Directions for this task –
Without the images, repeat every line of the listing exactly.

Source data –
----
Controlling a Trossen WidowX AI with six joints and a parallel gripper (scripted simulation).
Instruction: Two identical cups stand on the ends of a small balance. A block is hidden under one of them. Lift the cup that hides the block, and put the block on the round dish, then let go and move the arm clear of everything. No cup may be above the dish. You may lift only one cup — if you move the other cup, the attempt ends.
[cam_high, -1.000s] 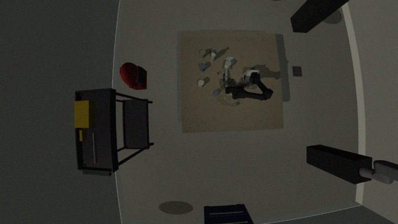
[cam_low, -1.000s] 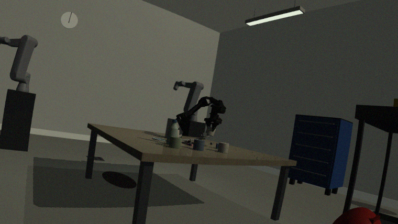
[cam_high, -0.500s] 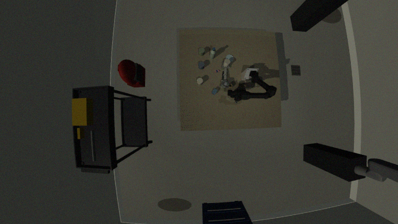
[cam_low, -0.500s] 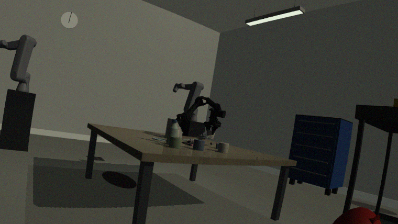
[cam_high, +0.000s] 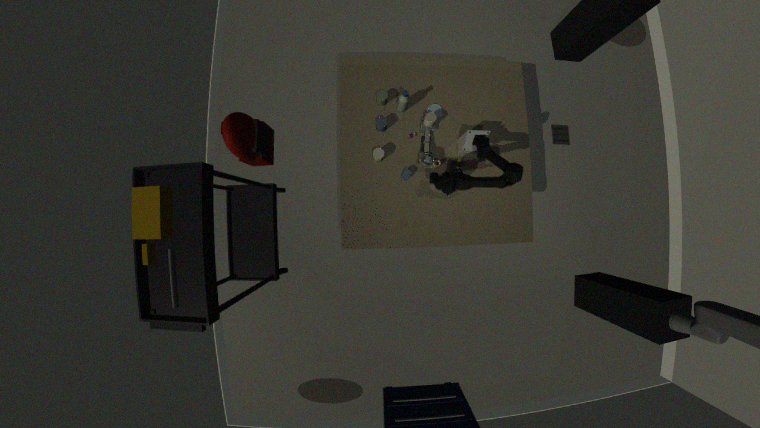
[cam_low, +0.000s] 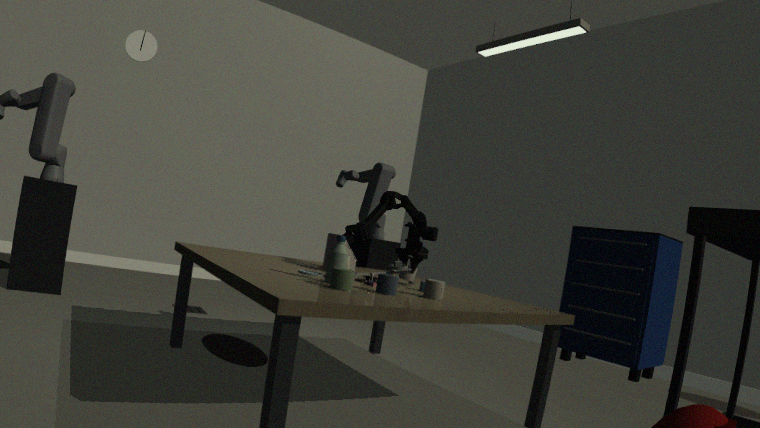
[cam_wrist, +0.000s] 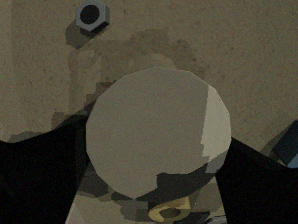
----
Reply –
Controlling a Trossen WidowX AI with six joints and a parallel gripper (scripted simulation).
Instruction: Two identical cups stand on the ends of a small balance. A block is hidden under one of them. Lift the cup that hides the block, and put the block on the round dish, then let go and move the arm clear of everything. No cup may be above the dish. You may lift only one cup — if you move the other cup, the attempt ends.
[cam_high, -1.000s] 
[cam_low, -1.000s] 
[cam_high, -0.500s] 
[cam_low, -0.500s] 
[cam_high, +0.000s] 
[cam_low, +0.000s] 
[cam_wrist, +0.000s] 

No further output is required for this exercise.